**EXERCISE AIM**
Every line in the records below that holds "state" must be identified and copied.

[Entries taken from a collection]
┏━━
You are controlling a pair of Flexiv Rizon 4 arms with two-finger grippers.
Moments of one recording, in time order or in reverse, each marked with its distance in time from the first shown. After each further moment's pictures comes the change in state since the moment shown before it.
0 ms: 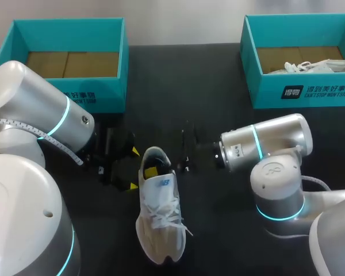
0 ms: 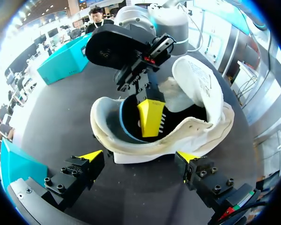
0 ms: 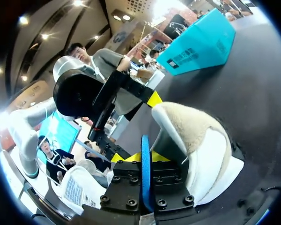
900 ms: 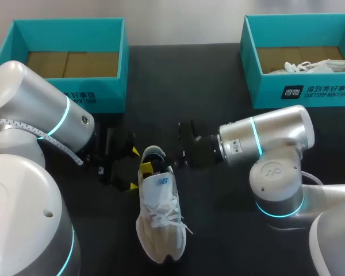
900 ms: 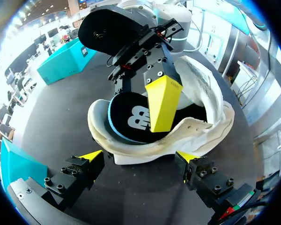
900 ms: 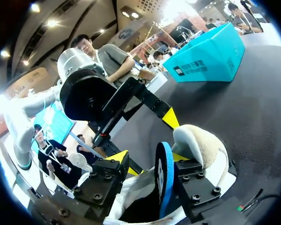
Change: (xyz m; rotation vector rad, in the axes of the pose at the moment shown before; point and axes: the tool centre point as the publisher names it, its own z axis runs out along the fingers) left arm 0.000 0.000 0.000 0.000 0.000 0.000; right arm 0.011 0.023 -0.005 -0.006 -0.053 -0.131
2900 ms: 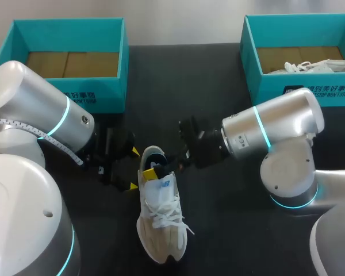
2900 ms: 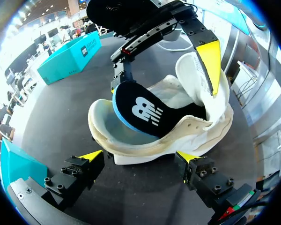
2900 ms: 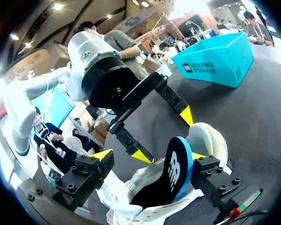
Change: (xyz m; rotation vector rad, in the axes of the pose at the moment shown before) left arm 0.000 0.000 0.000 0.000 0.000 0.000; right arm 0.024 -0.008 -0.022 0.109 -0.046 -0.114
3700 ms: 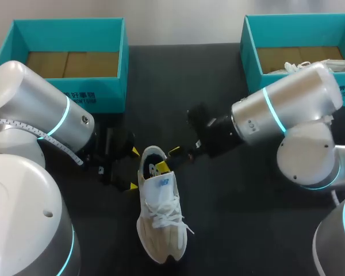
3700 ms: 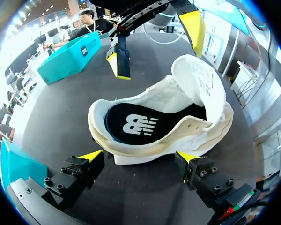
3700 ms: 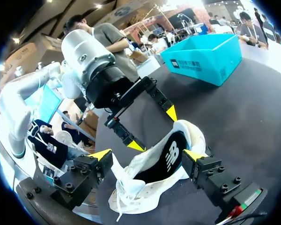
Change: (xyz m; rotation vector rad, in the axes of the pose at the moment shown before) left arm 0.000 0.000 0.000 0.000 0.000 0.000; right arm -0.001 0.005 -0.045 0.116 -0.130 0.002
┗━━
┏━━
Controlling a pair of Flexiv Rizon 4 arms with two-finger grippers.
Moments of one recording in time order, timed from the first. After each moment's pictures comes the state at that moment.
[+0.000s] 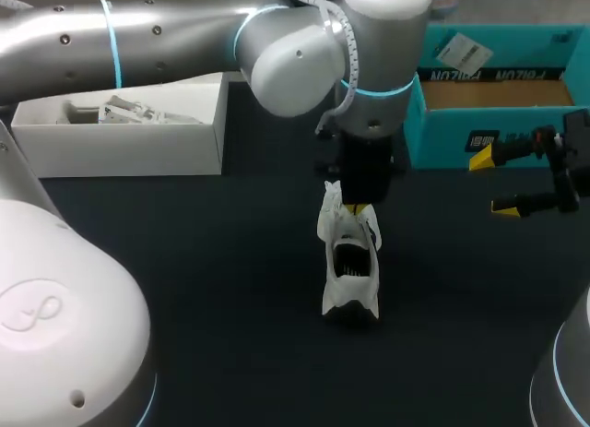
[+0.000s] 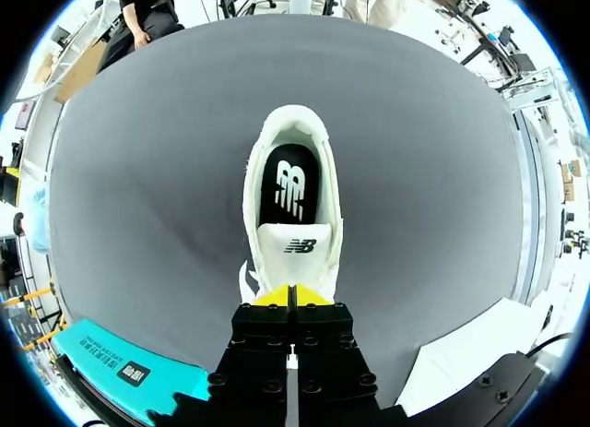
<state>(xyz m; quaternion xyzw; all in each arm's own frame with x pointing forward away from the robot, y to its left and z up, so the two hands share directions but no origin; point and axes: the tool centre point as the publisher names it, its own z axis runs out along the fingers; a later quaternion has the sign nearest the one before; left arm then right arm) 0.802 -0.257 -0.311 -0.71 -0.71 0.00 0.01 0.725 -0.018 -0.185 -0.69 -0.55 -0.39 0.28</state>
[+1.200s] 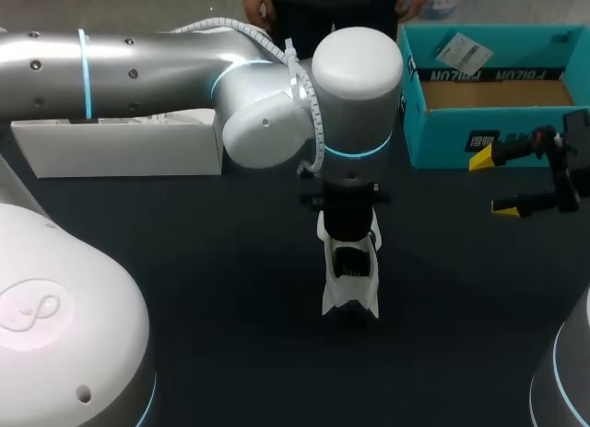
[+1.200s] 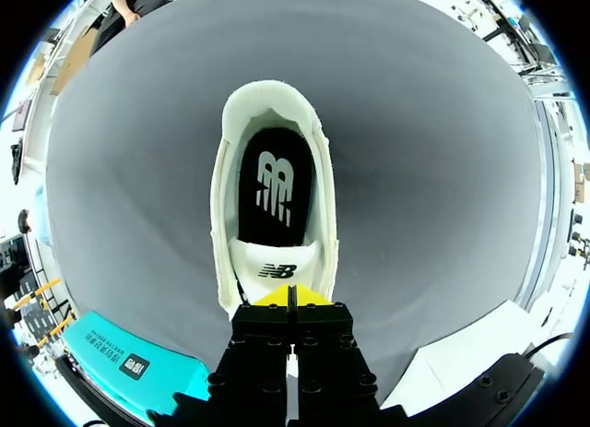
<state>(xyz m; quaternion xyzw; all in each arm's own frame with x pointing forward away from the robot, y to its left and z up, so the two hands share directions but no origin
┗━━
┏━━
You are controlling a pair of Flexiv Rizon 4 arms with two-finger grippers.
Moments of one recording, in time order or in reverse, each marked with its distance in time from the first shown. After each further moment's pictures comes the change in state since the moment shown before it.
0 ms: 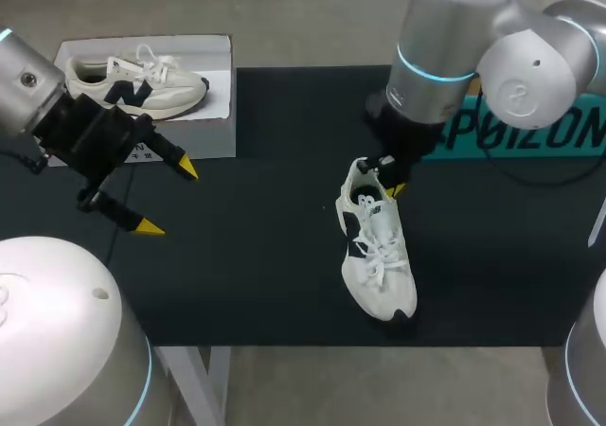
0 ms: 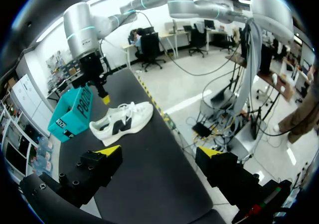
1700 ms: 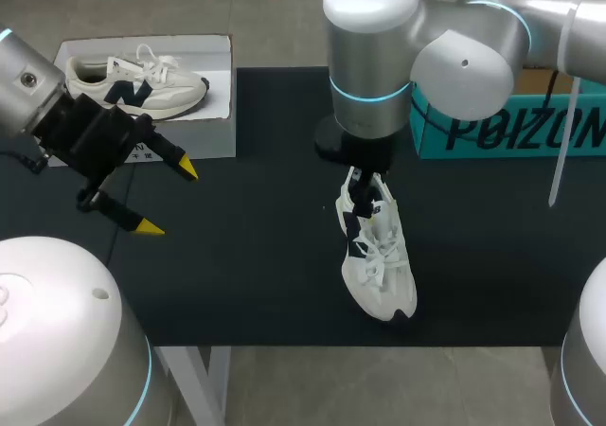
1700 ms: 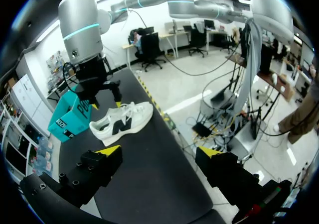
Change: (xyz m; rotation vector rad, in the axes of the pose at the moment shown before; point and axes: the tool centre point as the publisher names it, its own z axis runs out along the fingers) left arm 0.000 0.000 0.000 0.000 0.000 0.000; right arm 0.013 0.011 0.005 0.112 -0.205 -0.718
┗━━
**SOLUTION TO THE PROBLEM**
Moments of one recording, in time order or in reverse, each marked with its distance in time from the first shown. After each further moment's pictures comes the change in state since the moment shown before it.
Moments of one recording in time order, timed from the first. After each moment's pictures comes the state at that moment.
<state>(xyz m; quaternion xyzw; all in each arm's own frame with x pointing forward away from the robot, y to its left and z up, so the two hands share directions but no origin; point and axes: the tool centre point as the publisher names it, its own z axis runs out along the fingers; a later quaternion has the sign nearest the one before; left arm then right arm) 0.802 -0.257 -0.311 -0.71 -0.71 0.00 0.01 0.725 -0.018 -0.185 -0.69 -0.55 -0.39 0.28</state>
<state>(xyz m; quaternion xyzw; all in each arm's own frame with x pointing forward away from the robot, y to its left and z up, so the two hands share directions but no origin
Moments of one recording, in time order or in reverse, each marked with its distance in time from the first shown. After each further moment's pictures comes the change in state since the moment shown before it.

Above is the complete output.